» **How to complete this task**
Please retype the listing below exactly as it stands, skipping any pictures.

» **Collected data**

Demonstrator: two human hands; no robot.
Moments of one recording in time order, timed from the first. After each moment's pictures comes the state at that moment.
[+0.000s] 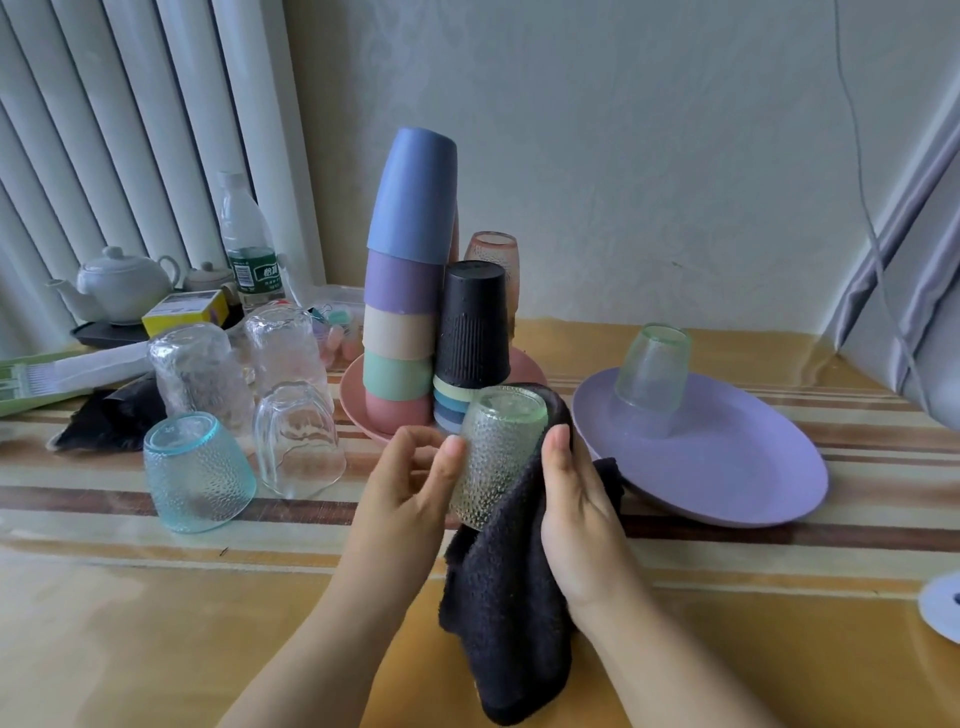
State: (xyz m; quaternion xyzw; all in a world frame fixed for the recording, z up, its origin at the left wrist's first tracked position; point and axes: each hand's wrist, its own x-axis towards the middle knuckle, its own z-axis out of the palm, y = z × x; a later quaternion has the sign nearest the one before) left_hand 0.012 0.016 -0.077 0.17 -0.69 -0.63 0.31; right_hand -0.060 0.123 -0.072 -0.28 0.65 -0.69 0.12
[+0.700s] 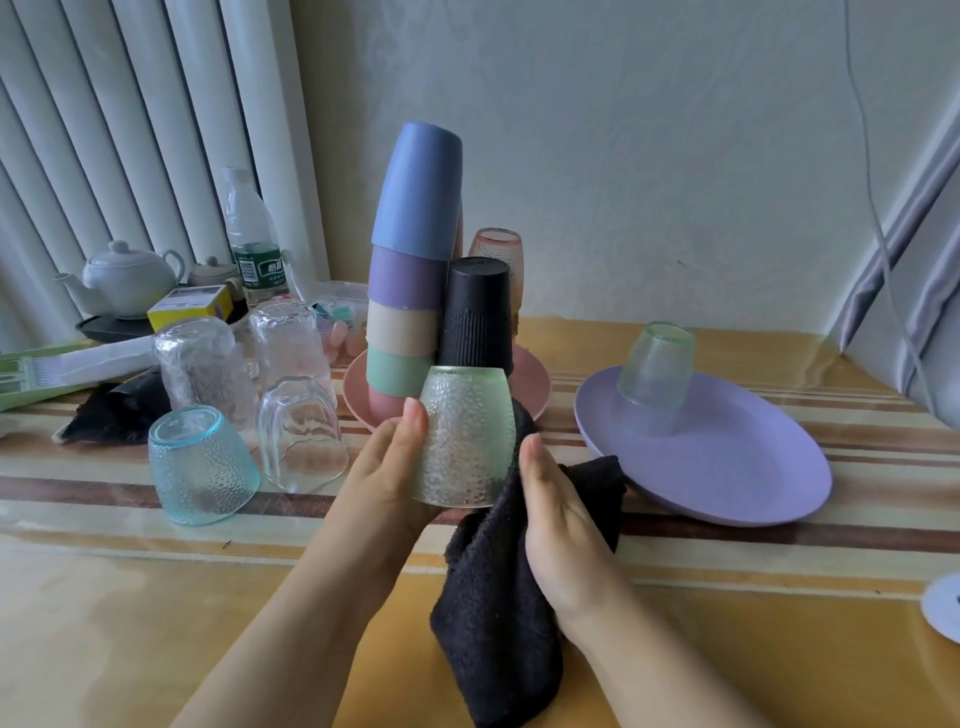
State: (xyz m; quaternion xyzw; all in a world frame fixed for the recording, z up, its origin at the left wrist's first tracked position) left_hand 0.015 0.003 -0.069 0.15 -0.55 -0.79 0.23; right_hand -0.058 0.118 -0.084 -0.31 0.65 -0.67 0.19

» **Exercise output**
Demonstrator: two human hands; no robot.
Moments of one recording in time order, timed from the first. After each moment's pictures comes the state at that moment.
[+0.000s] 
State: (xyz m; quaternion xyzw; all in a world frame fixed for the recording, z up, its origin at the left wrist's first tracked position; point and axes: each hand's wrist, its own x-axis towards the middle knuckle, its own z-axis out of the palm, y = z × x; a later quaternion has the sign nearest the one before) left_hand 0.012 0.016 -0.077 0.17 -0.69 -0.63 0.31; right_hand -0.060 0.123 -0.072 -0.28 0.65 -0.69 0.12
[+0.700s] 
State: (xyz m; quaternion xyzw; all in a world frame fixed for the recording, z up, its origin at the left wrist's first tracked position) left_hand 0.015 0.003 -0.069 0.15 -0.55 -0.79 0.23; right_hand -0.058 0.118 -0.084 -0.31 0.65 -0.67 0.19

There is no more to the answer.